* [Exercise goal]: Output the entries below so that they read exactly as they do now.

* [Data entries]:
========================

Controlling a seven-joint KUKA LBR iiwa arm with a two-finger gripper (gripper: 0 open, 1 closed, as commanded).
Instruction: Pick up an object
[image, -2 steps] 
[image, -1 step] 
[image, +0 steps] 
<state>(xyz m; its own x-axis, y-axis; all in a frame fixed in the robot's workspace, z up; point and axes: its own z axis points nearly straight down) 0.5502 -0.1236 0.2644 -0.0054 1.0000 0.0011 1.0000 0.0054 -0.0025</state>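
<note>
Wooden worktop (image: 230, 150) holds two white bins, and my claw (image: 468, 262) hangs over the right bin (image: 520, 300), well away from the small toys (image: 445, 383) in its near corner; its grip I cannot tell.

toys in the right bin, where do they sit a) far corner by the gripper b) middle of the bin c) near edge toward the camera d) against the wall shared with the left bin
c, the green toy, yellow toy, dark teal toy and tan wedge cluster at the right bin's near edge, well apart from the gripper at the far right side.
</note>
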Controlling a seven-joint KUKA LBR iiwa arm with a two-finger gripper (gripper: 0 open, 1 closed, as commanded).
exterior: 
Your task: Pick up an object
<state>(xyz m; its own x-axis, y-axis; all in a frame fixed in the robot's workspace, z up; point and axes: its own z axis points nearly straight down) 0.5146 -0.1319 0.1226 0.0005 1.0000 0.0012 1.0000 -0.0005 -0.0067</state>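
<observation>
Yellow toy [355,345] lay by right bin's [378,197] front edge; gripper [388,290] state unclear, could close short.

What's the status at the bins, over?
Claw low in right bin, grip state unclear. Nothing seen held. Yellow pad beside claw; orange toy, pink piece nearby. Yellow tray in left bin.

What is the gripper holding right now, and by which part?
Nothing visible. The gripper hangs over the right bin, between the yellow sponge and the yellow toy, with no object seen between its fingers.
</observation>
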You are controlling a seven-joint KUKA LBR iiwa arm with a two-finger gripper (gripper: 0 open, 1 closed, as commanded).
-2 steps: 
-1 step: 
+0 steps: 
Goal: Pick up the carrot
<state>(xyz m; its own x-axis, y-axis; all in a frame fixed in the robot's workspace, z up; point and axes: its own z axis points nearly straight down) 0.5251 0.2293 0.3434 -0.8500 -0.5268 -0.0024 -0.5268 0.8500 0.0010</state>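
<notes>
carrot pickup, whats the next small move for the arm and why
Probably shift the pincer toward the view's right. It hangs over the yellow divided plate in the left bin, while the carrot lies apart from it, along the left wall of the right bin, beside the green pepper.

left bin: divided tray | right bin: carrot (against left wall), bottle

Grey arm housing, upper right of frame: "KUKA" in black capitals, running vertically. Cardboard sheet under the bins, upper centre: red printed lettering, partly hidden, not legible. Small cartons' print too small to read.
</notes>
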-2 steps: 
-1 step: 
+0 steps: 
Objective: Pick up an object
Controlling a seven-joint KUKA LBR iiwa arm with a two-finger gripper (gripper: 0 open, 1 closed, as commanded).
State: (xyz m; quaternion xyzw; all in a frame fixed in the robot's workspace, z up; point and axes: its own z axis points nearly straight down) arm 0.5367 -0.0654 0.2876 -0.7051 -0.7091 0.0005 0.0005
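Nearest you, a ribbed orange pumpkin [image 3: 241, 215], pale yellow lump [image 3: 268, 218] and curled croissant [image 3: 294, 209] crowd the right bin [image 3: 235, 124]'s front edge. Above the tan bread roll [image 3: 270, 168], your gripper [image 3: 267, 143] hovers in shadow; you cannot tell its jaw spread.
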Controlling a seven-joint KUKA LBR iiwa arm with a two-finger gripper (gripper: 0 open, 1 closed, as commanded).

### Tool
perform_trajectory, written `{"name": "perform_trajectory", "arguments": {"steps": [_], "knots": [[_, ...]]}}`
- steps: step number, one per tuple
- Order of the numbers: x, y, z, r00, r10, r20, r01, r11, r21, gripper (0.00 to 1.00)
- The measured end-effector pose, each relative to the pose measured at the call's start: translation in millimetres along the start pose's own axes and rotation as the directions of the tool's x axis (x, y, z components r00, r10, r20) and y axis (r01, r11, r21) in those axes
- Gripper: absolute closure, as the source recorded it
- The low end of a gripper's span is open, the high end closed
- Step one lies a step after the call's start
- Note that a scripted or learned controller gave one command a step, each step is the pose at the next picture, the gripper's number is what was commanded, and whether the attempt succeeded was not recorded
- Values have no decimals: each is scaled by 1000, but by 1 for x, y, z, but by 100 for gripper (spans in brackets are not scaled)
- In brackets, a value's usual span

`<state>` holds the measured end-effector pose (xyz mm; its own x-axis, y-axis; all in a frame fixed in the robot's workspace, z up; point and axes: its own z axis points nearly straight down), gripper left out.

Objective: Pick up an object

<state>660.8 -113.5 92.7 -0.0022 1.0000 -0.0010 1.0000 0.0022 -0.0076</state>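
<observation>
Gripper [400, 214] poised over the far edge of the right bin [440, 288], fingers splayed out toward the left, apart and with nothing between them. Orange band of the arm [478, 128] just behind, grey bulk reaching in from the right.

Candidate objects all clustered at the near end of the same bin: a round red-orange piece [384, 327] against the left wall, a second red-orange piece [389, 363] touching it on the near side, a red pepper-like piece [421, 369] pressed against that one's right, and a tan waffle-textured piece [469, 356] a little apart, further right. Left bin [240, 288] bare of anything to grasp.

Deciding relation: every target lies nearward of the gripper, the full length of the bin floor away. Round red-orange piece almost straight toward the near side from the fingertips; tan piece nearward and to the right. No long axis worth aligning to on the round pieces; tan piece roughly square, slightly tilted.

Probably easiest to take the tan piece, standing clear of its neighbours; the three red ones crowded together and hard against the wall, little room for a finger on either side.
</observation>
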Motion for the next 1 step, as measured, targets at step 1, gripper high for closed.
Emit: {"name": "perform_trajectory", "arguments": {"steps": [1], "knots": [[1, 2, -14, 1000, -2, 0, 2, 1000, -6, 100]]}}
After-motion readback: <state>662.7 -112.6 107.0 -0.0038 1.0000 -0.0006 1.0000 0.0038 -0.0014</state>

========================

* [Response box]:
Controlling a seven-joint KUKA LBR iiwa arm with a two-finger gripper (gripper: 0 open, 1 closed, as commanded).
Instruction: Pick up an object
[image, -2 steps] 
[image, -1 step] 
[image, +0 steps] 
<state>(xyz m; its own x-axis, y-axis; all in a frame fixed in the robot's workspace, z up; point and axes: its own z axis points nearly straight down) 0.5502 -0.1236 0.2644 -0.0054 1.0000 0.0011 1.0000 0.0054 -0.0025</state>
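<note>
Wooden worktop (image: 230, 150) holds two white bins, and my claw (image: 468, 262) hangs over the right bin (image: 520, 300), well away from the small toys (image: 445, 383) in its near corner; its grip I cannot tell.

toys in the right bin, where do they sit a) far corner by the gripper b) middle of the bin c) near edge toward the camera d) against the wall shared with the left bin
c, the green toy, yellow toy, dark teal toy and tan wedge cluster at the right bin's near edge, well apart from the gripper at the far right side.
</note>
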Controlling a seven-joint KUKA LBR iiwa arm with a two-finger gripper (gripper: 0 open, 1 closed, as commanded).
exterior: 
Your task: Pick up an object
<state>(xyz m; its own x-axis, y-axis; all in a frame fixed in the robot's workspace, z up; point and axes: its own z axis points nearly straight down) 0.5146 -0.1319 0.1226 0.0005 1.0000 0.0012 1.0000 -0.0005 -0.0067</state>
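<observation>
Yellow toy [355,345] lay by right bin's [378,197] front edge; gripper [388,290] state unclear, could close short.

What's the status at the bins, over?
Claw low in right bin, grip state unclear. Nothing seen held. Yellow pad beside claw; orange toy, pink piece nearby. Yellow tray in left bin.

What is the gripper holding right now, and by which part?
Nothing visible. The gripper hangs over the right bin, between the yellow sponge and the yellow toy, with no object seen between its fingers.
</observation>
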You are controlling a seven-joint KUKA LBR iiwa arm with a two-finger gripper (gripper: 0 open, 1 closed, as commanded).
-2 steps: 
-1 step: 
+0 steps: 
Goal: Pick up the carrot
<state>(xyz m; its own x-axis, y-axis; all in a frame fixed in the robot's workspace, z up; point and axes: its own z axis points nearly straight down) 0.5251 0.2293 0.3434 -0.8500 -0.5268 -0.0024 -0.5268 0.8500 0.0010</state>
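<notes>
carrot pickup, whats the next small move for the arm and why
Probably shift the pincer toward the view's right. It hangs over the yellow divided plate in the left bin, while the carrot lies apart from it, along the left wall of the right bin, beside the green pepper.

left bin: divided tray | right bin: carrot (against left wall), bottle

Grey arm housing, upper right of frame: "KUKA" in black capitals, running vertically. Cardboard sheet under the bins, upper centre: red printed lettering, partly hidden, not legible. Small cartons' print too small to read.
</notes>
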-2 steps: 
-1 step: 
+0 steps: 
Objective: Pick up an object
Controlling a seven-joint KUKA LBR iiwa arm with a two-finger gripper (gripper: 0 open, 1 closed, as commanded).
State: (xyz m; quaternion xyzw; all in a frame fixed in the robot's workspace, z up; point and axes: its own z axis points nearly straight down) arm 0.5367 -0.0654 0.2876 -0.7051 -0.7091 0.0005 0.0005
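Nearest you, a ribbed orange pumpkin [image 3: 241, 215], pale yellow lump [image 3: 268, 218] and curled croissant [image 3: 294, 209] crowd the right bin [image 3: 235, 124]'s front edge. Above the tan bread roll [image 3: 270, 168], your gripper [image 3: 267, 143] hovers in shadow; you cannot tell its jaw spread.
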Controlling a seven-joint KUKA LBR iiwa arm with a two-finger gripper (gripper: 0 open, 1 closed, as commanded).

### Tool
perform_trajectory, written `{"name": "perform_trajectory", "arguments": {"steps": [_], "knots": [[_, ...]]}}`
- steps: step number, one per tuple
- Order of the numbers: x, y, z, r00, r10, r20, r01, r11, r21, gripper (0.00 to 1.00)
- The measured end-effector pose, each relative to the pose measured at the call's start: translation in millimetres along the start pose's own axes and rotation as the directions of the tool's x axis (x, y, z components r00, r10, r20) and y axis (r01, r11, r21) in those axes
- Gripper: absolute closure, as the source recorded it
- The low end of a gripper's span is open, the high end closed
- Step one lies a step after the call's start
- Note that a scripted or learned controller gave one command a step, each step is the pose at the next picture, the gripper's number is what was commanded, and whether the attempt succeeded was not recorded
- Values have no decimals: each is scaled by 1000, but by 1 for x, y, z, but by 100 for gripper (spans in brackets are not scaled)
- In brackets, a value's usual span

`<state>` holds the measured end-effector pose (xyz mm; its own x-axis, y-axis; all in a frame fixed in the robot's workspace, z up; point and axes: its own z axis points nearly straight down), gripper left out.

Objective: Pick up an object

<state>660.8 -113.5 92.7 -0.0022 1.0000 -0.0010 1.0000 0.0022 -0.0076</state>
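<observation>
Gripper [400, 214] poised over the far edge of the right bin [440, 288], fingers splayed out toward the left, apart and with nothing between them. Orange band of the arm [478, 128] just behind, grey bulk reaching in from the right.

Candidate objects all clustered at the near end of the same bin: a round red-orange piece [384, 327] against the left wall, a second red-orange piece [389, 363] touching it on the near side, a red pepper-like piece [421, 369] pressed against that one's right, and a tan waffle-textured piece [469, 356] a little apart, further right. Left bin [240, 288] bare of anything to grasp.

Deciding relation: every target lies nearward of the gripper, the full length of the bin floor away. Round red-orange piece almost straight toward the near side from the fingertips; tan piece nearward and to the right. No long axis worth aligning to on the round pieces; tan piece roughly square, slightly tilted.

Probably easiest to take the tan piece, standing clear of its neighbours; the three red ones crowded together and hard against the wall, little room for a finger on either side.
</observation>
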Motion for the next 1 step, as measured, targets at step 1, gripper high for closed.
Emit: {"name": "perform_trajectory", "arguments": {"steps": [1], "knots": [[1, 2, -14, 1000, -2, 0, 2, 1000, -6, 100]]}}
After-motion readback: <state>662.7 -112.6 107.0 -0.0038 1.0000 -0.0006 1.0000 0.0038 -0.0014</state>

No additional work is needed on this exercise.